Nel bel Paese i cinquantenni, che circa 30 anni fa si avvicinavano per la prima volta nel mondo del lavoro, sono arrivati quasi alla pensione ma devono avere ancora la soddisfazione di firmare un contratto a tempo interminato, avendo condotto una vita di precariato senza nessuna sicurezza economica.
Dopo 30 anni, i politici, che sembrano vivere su marte, continuano a parlare di flessibilità del lavoro e non si riesce a capire come si possano risolvere i problemi dell’occupazione con la flessibilità e, soprattutto, che tipo di lavoro possano ricercare gli italiani dato che nel bel paese il lavoro, flessibile e non flessibile, non si trova. A sostegno delle varie politiche occupazionali, i nostri politici sventolano sempre dati che sembrano confermare la crescita dell’occupazione.

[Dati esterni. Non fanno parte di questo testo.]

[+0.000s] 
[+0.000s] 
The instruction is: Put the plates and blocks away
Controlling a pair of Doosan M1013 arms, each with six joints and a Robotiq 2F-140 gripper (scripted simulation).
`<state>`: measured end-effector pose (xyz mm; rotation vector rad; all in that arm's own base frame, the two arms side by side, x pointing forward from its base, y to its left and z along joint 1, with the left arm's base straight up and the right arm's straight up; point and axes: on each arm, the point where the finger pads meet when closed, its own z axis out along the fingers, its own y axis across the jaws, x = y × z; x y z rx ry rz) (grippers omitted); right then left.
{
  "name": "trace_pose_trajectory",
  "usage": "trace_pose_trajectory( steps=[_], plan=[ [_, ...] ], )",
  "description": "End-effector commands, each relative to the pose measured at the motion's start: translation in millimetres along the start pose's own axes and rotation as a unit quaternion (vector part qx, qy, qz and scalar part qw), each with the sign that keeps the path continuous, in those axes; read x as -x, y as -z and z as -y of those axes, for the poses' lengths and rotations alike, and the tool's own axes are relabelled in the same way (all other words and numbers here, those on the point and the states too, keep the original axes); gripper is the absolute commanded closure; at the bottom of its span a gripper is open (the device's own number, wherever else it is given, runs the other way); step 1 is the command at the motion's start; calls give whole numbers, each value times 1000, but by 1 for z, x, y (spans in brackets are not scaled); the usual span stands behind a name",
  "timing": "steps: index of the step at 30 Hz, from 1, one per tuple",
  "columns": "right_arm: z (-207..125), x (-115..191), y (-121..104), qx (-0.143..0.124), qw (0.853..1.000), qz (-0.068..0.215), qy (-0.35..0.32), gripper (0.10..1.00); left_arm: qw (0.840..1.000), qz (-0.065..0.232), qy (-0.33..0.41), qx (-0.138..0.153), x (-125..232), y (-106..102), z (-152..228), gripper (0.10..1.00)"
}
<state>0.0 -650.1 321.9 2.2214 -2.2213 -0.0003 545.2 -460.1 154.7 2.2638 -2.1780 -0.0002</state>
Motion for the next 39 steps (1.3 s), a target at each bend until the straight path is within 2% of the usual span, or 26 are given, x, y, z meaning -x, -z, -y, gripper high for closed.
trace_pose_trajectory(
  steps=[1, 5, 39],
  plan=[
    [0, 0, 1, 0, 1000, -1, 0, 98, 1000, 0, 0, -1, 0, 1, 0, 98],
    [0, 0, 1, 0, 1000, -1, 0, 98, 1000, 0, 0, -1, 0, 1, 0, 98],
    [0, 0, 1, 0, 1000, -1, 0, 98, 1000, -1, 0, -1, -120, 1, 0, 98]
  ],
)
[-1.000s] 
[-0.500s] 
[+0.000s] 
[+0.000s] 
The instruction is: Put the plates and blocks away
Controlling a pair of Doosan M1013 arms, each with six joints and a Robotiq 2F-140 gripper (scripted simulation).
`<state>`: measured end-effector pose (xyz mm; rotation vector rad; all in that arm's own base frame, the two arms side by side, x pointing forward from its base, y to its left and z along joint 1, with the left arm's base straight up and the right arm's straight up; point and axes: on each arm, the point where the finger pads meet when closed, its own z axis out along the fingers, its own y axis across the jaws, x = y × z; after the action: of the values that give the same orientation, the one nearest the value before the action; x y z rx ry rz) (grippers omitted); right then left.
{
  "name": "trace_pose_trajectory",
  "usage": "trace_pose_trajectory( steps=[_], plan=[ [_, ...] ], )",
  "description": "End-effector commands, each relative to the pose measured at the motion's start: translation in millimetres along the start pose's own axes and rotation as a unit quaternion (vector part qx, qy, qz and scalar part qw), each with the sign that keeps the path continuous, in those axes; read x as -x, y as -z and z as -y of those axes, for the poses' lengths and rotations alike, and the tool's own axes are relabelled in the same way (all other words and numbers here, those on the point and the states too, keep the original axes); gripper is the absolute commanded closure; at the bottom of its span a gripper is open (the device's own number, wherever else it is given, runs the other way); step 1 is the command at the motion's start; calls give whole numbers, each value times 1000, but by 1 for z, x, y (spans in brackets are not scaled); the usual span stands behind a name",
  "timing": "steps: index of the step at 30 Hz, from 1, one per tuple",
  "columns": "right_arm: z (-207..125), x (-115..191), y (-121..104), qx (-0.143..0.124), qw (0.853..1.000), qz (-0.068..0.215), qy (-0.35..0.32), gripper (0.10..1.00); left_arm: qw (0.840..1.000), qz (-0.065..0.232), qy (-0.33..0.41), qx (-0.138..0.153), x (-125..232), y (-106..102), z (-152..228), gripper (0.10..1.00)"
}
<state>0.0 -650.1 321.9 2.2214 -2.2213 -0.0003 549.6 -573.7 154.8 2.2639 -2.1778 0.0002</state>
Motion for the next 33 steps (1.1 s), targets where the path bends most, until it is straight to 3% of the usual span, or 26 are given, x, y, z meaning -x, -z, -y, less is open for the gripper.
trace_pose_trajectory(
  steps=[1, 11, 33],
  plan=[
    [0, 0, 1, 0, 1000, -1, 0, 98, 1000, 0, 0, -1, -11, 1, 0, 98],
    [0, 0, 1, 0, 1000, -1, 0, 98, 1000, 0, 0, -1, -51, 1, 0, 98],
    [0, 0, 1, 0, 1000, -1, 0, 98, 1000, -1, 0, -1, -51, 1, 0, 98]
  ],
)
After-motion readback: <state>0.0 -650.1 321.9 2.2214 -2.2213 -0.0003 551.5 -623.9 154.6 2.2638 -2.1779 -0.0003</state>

Il motivo per cui questa classe politica, così mediocre e affaristica, fa certe affermazioni è presto spiegata: da marte dove loro vivono, le immagini dalla Terra arrivano sempre distorte mentre gli italiani, che vivono sulla terra, non sanno più a che Santo rivolgersi per cercare di trovare un lavoro.
Il contratto a tempo indeterminato rimane, per molti, un sogno proibito. E’ tempo di ricordare, dunque, a questa classe politica italiana, se a marte le notizie ancora non sono giunte, che sulla terra dei comuni mortali la situazione è peggiorata e anche di tanto, dal momento che ogni giorno ci sono persone che perdono lavoro e si ritrovano a frequentare corsi di formazione obbligatoria per poi continuare a rimanere disoccupati.
Il decreto legislativo stabilisce che tutti gli autisti professionisti che hanno conseguito la patente entro il 2007, potevano ottenere, fino al 9 settembre 2009, la Carta di qualificazione del conducente (Cqc), presentando una semplice domanda, senza sostenere esami o corsi specifici. Dal 10 settembre 2009, invece, la nuova normativa prevede che per il conseguimento del Cqc si dovrà frequentare un apposito corso, sia teorico che pratico, di 280 ore e sostenere l’esame finale.
Tale investimento, dunque, graverà, immancabilmente, sulla famiglia. Ma il futuro datore di lavoro è disposto ad aspettare l’aspirante autista che frequenti circa tre mesi di corso per avere questa Carta di qualificazione del conducente (Cqc).?
Cosa devono aspettarsi ancora da questa classe politica dozzinale?